As detailed by the Corriere della Sera, the Pope arrived at Gemelli in his car, which he discreetly left at the entrance to the hospital. He was accompanied by a very small entourage: only the driver and a close collaborator of Francisco. At that time, none of the normal inmates at Gemelli Hospital realized that something special was going on. Nobody – except the doctors directly concerned – was aware of the intervention, within the Polyclinic.
The doctors of Gemelli had to operate on potatoes in the past: Pope John Paul II, for example, had a benign tumor removed from his colon in 1992. Indeed, today, Pope Francis has stayed in rooms on the 10th floor which housed Wojtyla.
The President of the Italian Republic, Sergio Mattarella, sent him a message for his immediate recovery: “The affectionate thoughts of all Italians, of whom I am the interpreter and of which one of my staff, accompanies His Holiness in these hours, in accompanied by the warmest wishes for a good convalescence and a speedy and better recovery “
The Pope is considered a patient at risk, given the fact that at age 21, in 1957, he suffered from acute pleurisy and surgeons had to partially remove his right lung, according to his biographer Austen Ivereigh.

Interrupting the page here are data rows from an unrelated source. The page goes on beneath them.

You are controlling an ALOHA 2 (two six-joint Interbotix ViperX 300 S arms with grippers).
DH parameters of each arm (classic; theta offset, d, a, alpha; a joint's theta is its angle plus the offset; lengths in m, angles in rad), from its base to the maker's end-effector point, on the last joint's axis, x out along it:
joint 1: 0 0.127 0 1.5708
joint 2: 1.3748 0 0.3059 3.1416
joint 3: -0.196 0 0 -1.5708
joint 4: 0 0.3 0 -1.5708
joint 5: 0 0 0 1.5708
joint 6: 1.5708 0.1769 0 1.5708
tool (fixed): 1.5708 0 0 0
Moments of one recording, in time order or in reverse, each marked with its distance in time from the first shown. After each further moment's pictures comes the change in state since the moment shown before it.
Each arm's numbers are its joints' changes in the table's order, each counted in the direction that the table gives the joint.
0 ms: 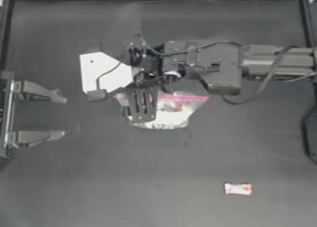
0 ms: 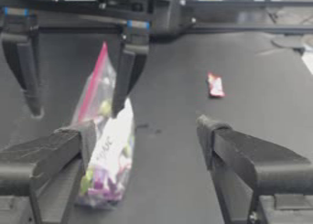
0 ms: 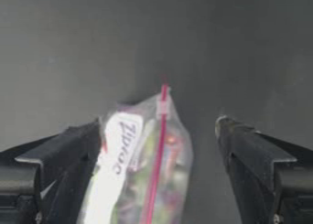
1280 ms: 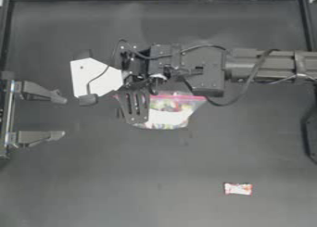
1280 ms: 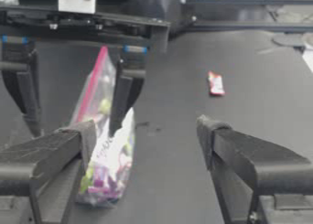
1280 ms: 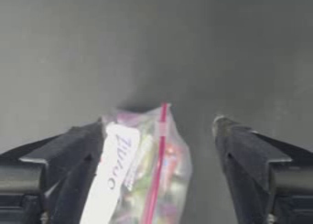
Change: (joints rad) left arm 0.000 0.002 0.003 0.000 0.000 0.000; right arm 0.017 -0.069 -0.066 -0.003 -0.034 -0.021
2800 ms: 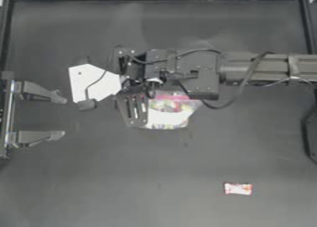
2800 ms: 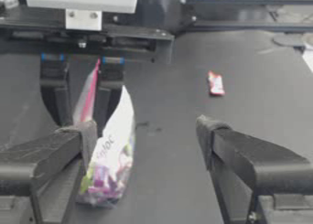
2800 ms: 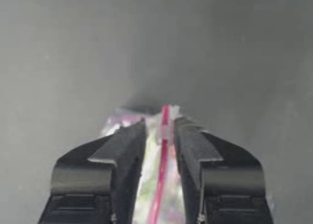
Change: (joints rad) left arm 0.000 -0.002 0.000 0.000 0.000 0.000; right arm 0.008 -0.025 -0.011 0.006 -0.009 -0.011
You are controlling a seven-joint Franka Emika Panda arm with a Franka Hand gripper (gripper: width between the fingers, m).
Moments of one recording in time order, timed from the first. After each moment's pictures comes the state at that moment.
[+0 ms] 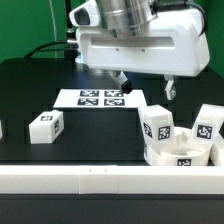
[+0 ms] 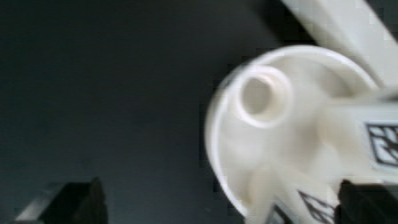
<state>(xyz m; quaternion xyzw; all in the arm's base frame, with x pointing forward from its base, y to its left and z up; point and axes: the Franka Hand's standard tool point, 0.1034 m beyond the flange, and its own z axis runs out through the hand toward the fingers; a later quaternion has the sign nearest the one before) 0.557 0.029 0.087 -0.94 0.31 0.10 0.09</state>
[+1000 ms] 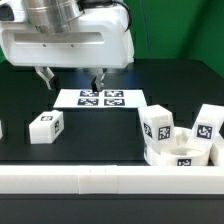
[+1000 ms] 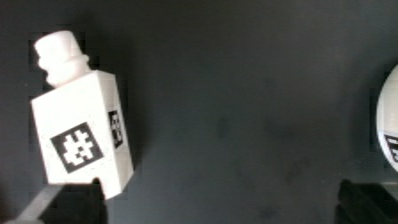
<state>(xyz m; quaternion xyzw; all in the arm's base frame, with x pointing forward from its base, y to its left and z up) 0.538 -0.079 0.092 -0.97 0.19 0.11 0.06</state>
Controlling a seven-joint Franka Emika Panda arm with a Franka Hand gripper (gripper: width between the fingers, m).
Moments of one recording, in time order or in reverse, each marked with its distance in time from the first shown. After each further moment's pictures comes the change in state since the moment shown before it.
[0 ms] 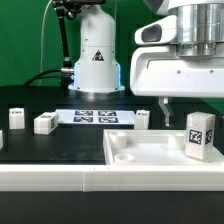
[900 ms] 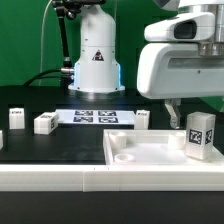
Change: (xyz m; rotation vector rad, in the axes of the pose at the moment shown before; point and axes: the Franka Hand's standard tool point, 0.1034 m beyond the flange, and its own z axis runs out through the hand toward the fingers) arm -0.009 -0.006 -0.002 -0.054 -0.057 -0.822
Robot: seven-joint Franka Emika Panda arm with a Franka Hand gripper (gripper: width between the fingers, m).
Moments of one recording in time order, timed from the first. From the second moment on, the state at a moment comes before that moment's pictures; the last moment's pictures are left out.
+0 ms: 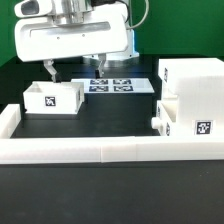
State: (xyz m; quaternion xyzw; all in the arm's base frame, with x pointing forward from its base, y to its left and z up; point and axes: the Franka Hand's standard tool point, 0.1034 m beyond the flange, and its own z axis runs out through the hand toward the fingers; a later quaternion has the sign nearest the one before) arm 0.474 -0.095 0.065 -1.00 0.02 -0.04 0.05
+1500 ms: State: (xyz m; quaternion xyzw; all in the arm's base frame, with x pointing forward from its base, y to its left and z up) arm 0.414 -0.089 0.005 -1.00 0.00 -0.04 0.04
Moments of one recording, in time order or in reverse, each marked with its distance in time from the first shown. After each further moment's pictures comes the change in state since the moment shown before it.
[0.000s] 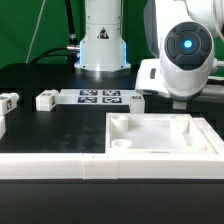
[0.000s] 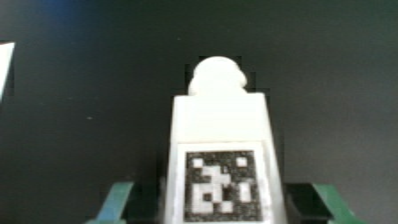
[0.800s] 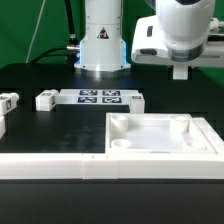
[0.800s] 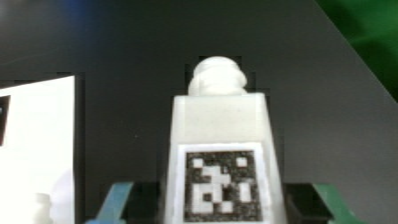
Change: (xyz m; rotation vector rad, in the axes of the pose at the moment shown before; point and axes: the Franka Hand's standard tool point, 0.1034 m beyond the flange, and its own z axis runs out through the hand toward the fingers) arm -0.034 -0.004 -0.058 0.026 0.169 -0.010
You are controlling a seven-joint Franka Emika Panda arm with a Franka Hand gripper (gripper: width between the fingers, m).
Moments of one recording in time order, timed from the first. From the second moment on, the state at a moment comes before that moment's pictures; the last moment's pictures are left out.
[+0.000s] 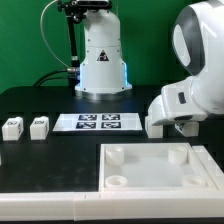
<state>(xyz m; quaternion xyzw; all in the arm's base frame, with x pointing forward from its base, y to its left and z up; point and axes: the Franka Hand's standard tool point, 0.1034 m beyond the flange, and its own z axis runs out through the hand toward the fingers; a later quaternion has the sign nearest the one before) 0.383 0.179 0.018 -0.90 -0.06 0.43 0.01</state>
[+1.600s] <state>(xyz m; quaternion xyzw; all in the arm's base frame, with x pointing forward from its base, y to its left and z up) 0.553 0.108 0.169 -0.99 -0.10 -0.13 0.04</state>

During the first confinement in Italy, Francis was isolated in his library on Sunday for the Angelus prayer, but then appeared frequently but briefly to a window to greet an almost empty St. Peter’s Square. He was vaccinated against COVID in January and February.
In Argentinian journalist Nelson Castro’s book “The Health of the Popes”, published earlier this year, the Pope already had some additional information about his medical history, such as a “serious lung image” in 1957 and the anxious neurosis he suffers, but nothing from the colon.
The doctor who operated on the Pope, Alfieri, is Roman and is 55 years old. He attended the Faculty of Medicine and Surgery of the Catholic University of Rome from 1986 to 1992, when he obtained a 110 out of 110. Five years later he specialized in general surgery. In 2018, he became ordinary professor of general surgery and is currently head of the digestive surgery department at the Gemelli polyclinic, as well as coordinator of the colon-rectum and pancreas surgery centers.
Francisco’s surgeon has performed over 9,000 operations to date. He comes from the direct line and the school of surgeons close to the popes. In fact, Alfieri was a pupil of the surgeon Giovanni Battista Doglietto, who in turn was part of the team of Francesco Crucitti, who went down in history as the surgeon of John Paul II for having operated on him three times.